In the latest release of SQL Servers (SQL Server 2019), Microsoft added a range of tools and services that enhanced its compatibility with Azure. We’ll take a closer look at the connection between SQL Server 2019 and Azure as we can’t deny the importance of these two immense services in DBMS.
Since Microsoft Azure SQL is a cloud-based service that was designed along the lines of SQL Server, it, therefore, shares similar features with on-premises SQL Server. We’ll discuss how these two database systems connect with each other.
In SQL Server 2019, Microsoft is bringing Azure SQL Database Managed Instance to general availability (GA).
What Is Azure and SQL Server?
Microsoft Azure SQL Database is an intelligent and fully managed relational cloud database service that provides the broadest SQL Server engine compatibility for users. Microsoft Azure is a cloud computing service that allows for the building, testing, deployment, and management of a wide variety of applications and services using a wide network of Microsoft-managed data centers.
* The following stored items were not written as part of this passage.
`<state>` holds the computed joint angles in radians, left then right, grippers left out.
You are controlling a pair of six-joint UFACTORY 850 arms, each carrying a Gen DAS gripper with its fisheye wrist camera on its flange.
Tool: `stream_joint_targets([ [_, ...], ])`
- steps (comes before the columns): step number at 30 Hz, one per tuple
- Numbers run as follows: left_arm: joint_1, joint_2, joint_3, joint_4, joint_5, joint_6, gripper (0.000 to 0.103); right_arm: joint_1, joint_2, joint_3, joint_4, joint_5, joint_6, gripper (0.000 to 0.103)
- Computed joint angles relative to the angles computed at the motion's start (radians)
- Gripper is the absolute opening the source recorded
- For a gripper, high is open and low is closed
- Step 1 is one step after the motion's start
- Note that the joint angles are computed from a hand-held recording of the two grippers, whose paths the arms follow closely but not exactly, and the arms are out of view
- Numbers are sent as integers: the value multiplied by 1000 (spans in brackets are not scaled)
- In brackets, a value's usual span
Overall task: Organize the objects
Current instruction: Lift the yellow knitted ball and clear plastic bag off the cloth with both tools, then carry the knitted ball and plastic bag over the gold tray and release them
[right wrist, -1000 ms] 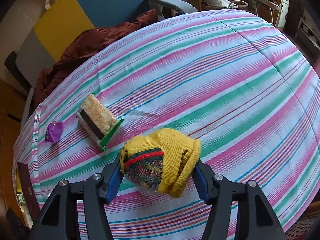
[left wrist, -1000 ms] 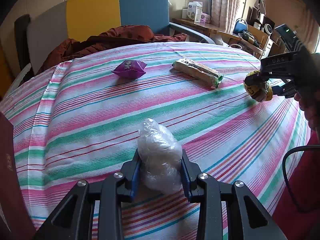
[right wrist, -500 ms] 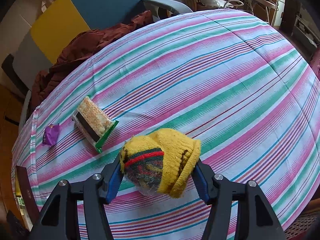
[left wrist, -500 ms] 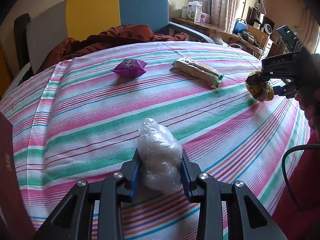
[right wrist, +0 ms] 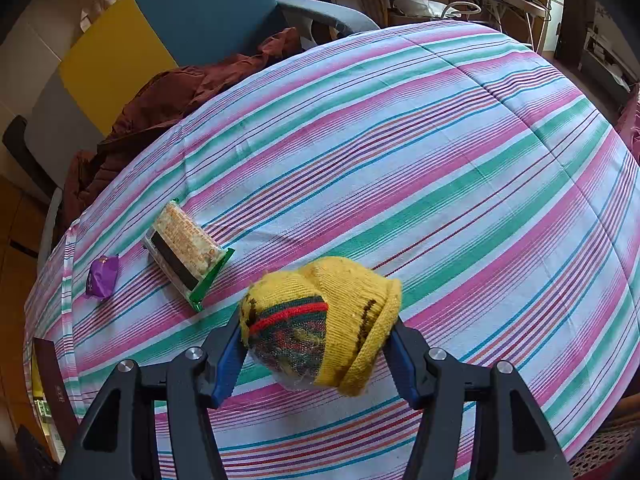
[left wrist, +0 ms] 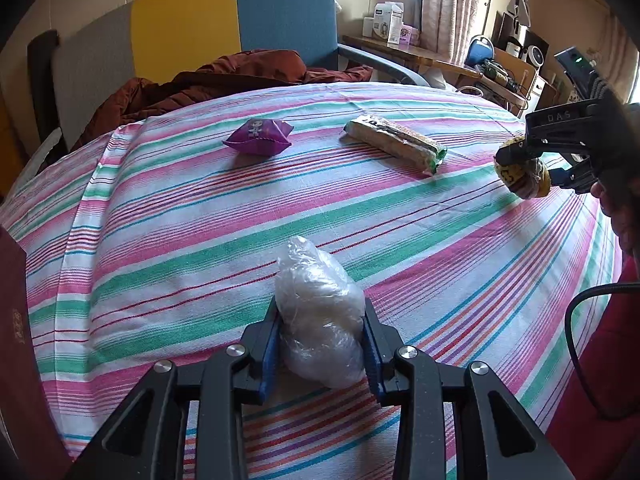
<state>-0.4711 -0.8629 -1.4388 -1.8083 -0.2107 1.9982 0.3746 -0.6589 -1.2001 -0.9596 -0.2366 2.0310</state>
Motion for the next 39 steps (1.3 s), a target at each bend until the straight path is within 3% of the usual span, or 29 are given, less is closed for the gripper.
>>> stream_joint_targets([
  [19,-1,-2,0,-23,4,30,37,1,12,11,-67,3,61,62],
  [27,6,11,1,163,4,-153,34,11,27,20,-262,9,229,62],
  [30,19,42,30,98,-1,-81,34,11,17,8,-226,18,172,62],
  [34,57,111,89,-46,-35,62,34,26,-2,-32,-104,-7,0,61],
  [39,118,186,149,-105,-73,116,35,79,-35,-123,71,-58,-261,61],
])
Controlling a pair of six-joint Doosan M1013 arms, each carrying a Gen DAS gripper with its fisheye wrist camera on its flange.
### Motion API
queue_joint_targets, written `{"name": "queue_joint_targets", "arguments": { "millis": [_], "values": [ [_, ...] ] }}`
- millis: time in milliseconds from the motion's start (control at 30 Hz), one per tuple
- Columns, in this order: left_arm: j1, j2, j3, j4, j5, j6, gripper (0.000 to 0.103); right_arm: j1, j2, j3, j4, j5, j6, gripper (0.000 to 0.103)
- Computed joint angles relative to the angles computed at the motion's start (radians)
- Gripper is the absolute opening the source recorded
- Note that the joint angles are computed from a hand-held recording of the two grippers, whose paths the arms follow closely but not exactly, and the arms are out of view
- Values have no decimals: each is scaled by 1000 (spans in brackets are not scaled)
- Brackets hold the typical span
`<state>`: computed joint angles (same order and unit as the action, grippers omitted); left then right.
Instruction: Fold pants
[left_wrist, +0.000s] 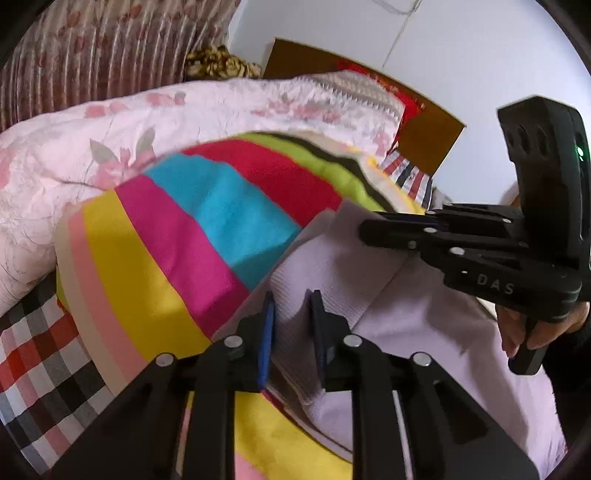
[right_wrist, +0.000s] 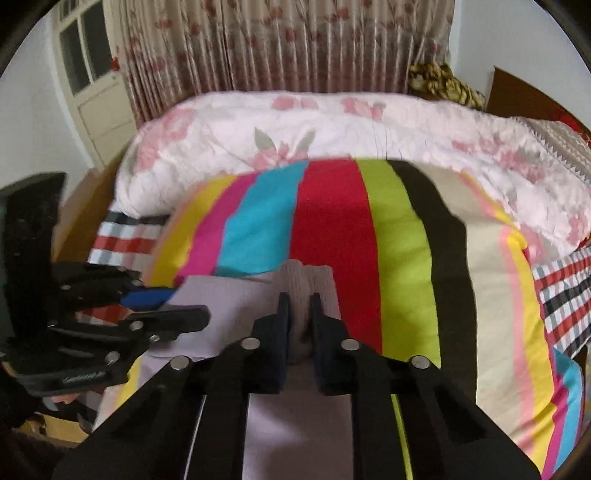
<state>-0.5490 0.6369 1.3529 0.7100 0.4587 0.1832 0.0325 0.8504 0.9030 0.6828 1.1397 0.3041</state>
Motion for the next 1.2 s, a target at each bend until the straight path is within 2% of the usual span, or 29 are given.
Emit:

Azure (formerly known as Windows Azure) supports different programming languages, frameworks, and tools, including Microsoft-specific and third-party systems and software while providing platform as a service (PaaS), software as a service (SaaS), and infrastructure as a service (IaaS).
On the other hand, Microsoft SQL Server is a relational database management system that supports a wide range of transaction processing, analytics applications, and business intelligence. Microsoft releases different versions of SQL Server with the latest being SQL Server 2019.
Since Azure SQL is based on SQL Server, they share some similarities in both compatibility and functionality as outlined below:
Deployment of Big Data Clusters
With its support for the Linux operating system, it is possible to integrate SQL Server 2019 with Spark, the HDFS, and other big data components. The big data clusters of SQL Server 2019 can be easily deployed in any cloud with a managed Kubernetes service because it ensures a predictable, fast, and elastically scalable deployment. An example of such service is the Azure Kubernetes Service (AKS), or in on-premises Kubernetes clusters, like AKS on Azure Stack.
In terms of programming, Azure SQL is built so that SQL developers can easily use it for communication and authentication. You just have to change the value of a parameter in the connection string to access Azure SQL.
Besides XML indexing and typed XML, SQL Azure supports all data types supported by SQL Server including specialized ones such as spatial data types.
Presence of Machine Learning Services
Both Microsoft Azure SQL Database and SQL Server 2019 support machines learning services. With this feature, users no longer need to move data out of the database to train and operationalize machine learning models.
Azure Data Studio
Azure Data Studio is one of the new products being introduced by Microsoft. However, the product itself isn’t particularly new, though because it was birthed after rebranding the SQL Operations Studio which is the cross-platform front-end tool for SQL Server. It can be used to connect to SQL Server both in the cloud and on-premises, edit and run queries; create custom dashboards; visualize data with the built-in charting of your result sets, and analyze data.
With the overhaul and rebranding, Microsoft intends making the Azure Data Studio more modular, to enable it to work with other data sources apart from SQL Server. The introduction of an add-in to the modular design will allow the product to easily work with SQL Server 2019.
SQL Database Managed Instance
With Managed Instances, you can actually migrate an large number of your SQL Server databases from your virtual machines (on-premises) to Azure SQL Database without affecting your apps.